TASK BRIEF:
Output each of the entries exactly, skipping every picture they contain.

(Dataset records)
---*---
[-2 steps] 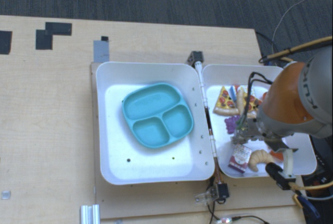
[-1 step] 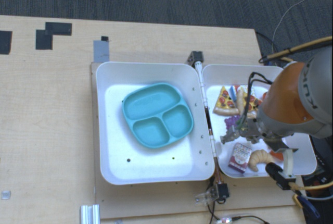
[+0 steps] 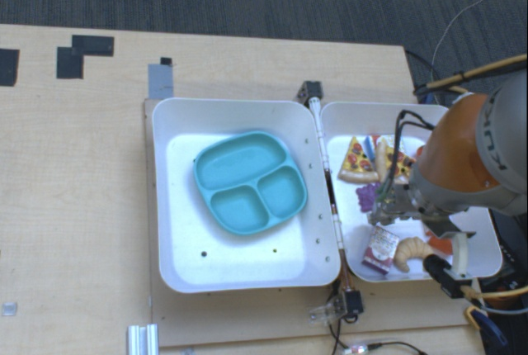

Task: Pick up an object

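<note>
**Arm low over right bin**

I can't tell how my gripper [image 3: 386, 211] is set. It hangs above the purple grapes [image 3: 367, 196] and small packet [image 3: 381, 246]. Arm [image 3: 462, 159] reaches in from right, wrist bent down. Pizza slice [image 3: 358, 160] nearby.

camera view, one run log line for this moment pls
arm over right bin | pincer low among toys | pizza slice untouched | blue plate in left bin

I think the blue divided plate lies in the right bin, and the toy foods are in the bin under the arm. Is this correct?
Not quite. The camera view shows the blue divided plate in the left bin, not the right one. The toy foods, such as the pizza slice, are indeed in the bin under the arm.
</note>
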### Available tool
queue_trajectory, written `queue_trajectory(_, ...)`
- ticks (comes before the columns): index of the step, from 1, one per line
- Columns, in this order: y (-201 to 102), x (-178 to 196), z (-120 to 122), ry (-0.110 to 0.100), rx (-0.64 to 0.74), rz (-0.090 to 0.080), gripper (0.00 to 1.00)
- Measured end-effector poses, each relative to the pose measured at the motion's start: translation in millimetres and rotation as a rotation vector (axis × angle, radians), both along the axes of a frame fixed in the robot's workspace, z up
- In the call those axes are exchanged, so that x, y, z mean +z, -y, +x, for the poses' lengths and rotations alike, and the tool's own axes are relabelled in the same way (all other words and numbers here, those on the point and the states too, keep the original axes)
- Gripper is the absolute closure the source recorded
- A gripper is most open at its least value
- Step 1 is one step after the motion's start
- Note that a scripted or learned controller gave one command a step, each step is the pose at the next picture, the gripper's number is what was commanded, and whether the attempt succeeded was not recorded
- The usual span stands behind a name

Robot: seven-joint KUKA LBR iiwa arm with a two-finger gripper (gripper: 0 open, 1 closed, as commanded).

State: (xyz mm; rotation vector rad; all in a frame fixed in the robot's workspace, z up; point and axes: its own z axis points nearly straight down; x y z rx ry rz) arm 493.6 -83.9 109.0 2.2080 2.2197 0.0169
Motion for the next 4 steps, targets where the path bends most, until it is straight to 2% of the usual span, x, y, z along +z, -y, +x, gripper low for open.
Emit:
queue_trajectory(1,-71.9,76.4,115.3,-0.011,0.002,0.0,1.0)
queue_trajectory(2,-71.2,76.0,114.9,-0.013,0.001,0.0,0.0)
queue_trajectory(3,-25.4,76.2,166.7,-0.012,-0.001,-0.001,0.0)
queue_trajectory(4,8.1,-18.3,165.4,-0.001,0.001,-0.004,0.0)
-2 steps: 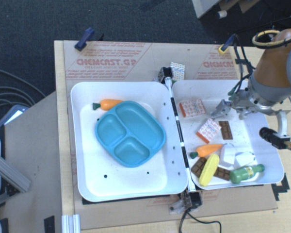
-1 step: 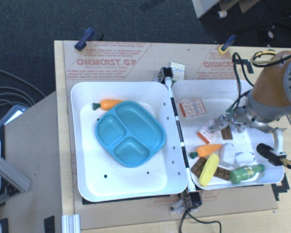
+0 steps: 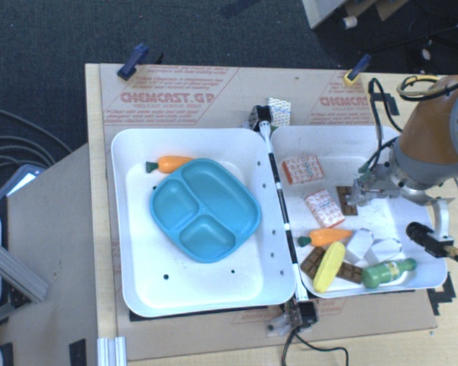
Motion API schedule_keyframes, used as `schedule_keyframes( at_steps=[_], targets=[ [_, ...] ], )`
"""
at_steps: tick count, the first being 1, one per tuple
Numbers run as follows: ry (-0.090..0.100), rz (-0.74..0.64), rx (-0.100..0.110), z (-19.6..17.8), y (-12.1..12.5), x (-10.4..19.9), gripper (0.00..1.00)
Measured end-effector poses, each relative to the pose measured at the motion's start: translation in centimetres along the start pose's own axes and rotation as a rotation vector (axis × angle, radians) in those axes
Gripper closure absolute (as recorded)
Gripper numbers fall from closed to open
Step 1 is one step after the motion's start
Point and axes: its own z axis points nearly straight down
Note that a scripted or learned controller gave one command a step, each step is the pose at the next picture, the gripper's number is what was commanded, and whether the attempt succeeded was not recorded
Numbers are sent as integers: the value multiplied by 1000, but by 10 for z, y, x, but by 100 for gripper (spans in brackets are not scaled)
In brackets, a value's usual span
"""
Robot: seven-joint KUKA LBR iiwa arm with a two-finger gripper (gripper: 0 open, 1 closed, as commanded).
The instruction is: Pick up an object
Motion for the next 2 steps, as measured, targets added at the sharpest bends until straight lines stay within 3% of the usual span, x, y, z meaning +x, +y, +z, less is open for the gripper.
schedule_keyframes(
  at_steps=[1,2],
  targets=[
    [0,0,0,0,0,0,0],
    [-1,1,-2,-10,0,0,100]
  ],
)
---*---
PROBLEM SOLUTION:
[-2 steps] 
[-1 step] 
[+0 steps] 

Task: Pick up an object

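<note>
**Arm low over right bin**

I can't tell how my gripper [image 3: 386, 211] is set. It hangs above the purple grapes [image 3: 367, 196] and small packet [image 3: 381, 246]. Arm [image 3: 462, 159] reaches in from right, wrist bent down. Pizza slice [image 3: 358, 160] nearby.

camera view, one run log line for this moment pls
arm over right bin | pincer low among toys | pizza slice untouched | blue plate in left bin

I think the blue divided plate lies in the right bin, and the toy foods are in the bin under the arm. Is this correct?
Not quite. The camera view shows the blue divided plate in the left bin, not the right one. The toy foods, such as the pizza slice, are indeed in the bin under the arm.
</note>
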### Available tool
queue_trajectory, written `queue_trajectory(_, ...)`
- ticks (comes before the columns): index of the step, from 1, one per line
- Columns, in this order: y (-201 to 102), x (-178 to 196), z (-120 to 122), ry (-0.110 to 0.100), rx (-0.64 to 0.74), rz (-0.090 to 0.080), gripper (0.00 to 1.00)
- Measured end-effector poses, each relative to the pose measured at the motion's start: translation in millimetres and rotation as a rotation vector (axis × angle, radians), both along the axes of a frame fixed in the robot's workspace, z up
- In the call those axes are exchanged, so that x, y, z mean +z, -y, +x, for the poses' lengths and rotations alike, and the tool's own axes are relabelled in the same way (all other words and numbers here, those on the point and the states too, keep the original axes)
- Gripper is the absolute closure the source recorded
- A gripper is most open at its least value
- Step 1 is one step after the motion's start
- Note that a scripted or learned controller gave one command a step, each step is the pose at the next picture, the gripper's number is what was commanded, and whether the attempt succeeded was not recorded
- The usual span stands behind a name

Robot: seven-joint KUKA LBR iiwa arm with a two-finger gripper (gripper: 0 open, 1 closed, as commanded).

State: (xyz mm; rotation vector rad; all in a frame fixed in the robot's workspace, z up; point and axes: its own z axis points nearly straight down; x y z rx ry rz) arm 493.6 -83.9 109.0 2.2080 2.2197 0.0169
Motion for the next 4 steps, targets where the path bends most, until it is straight to 2% of the usual span, x, y, z along +z, -y, +x, gripper low for open.
Emit:
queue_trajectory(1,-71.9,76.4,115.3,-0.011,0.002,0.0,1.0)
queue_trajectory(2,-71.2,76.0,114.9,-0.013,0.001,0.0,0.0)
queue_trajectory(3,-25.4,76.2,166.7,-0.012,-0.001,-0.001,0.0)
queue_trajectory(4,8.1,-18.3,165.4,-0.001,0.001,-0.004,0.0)
-2 steps: 
-1 step: 
+0 steps: 
Motion API schedule_keyframes, used as `schedule_keyframes( at_steps=[_], targets=[ [_, ...] ], )`
"""
at_steps: tick count, the first being 1, one per tuple
Numbers run as follows: ry (-0.090..0.100), rz (-0.74..0.64), rx (-0.100..0.110), z (-19.6..17.8), y (-12.1..12.5), x (-10.4..19.9), gripper (0.00..1.00)
Measured end-effector poses, each relative to the pose measured at the motion's start: translation in centimetres along the start pose's own axes and rotation as a rotation vector (axis × angle, radians) in those axes
Gripper closure absolute (as recorded)
Gripper numbers fall from closed to open
Step 1 is one step after the motion's start
Point and axes: its own z axis points nearly straight down
Note that a scripted or learned controller gave one command a step, each step is the pose at the next picture, the gripper's number is what was commanded, and whether the attempt succeeded was not recorded
Numbers are sent as integers: the value multiplied by 1000, but by 10 for z, y, x, but by 100 for gripper (spans in brackets are not scaled)
In brackets, a value's usual span
"""
Robot: seven-joint KUKA LBR iiwa arm with a two-finger gripper (gripper: 0 open, 1 closed, as commanded).
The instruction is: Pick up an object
Motion for the next 2 steps, as measured, targets added at the sharpest bends until straight lines stay within 3% of the usual span, x, y, z meaning +x, +y, +z, less is open for the gripper.
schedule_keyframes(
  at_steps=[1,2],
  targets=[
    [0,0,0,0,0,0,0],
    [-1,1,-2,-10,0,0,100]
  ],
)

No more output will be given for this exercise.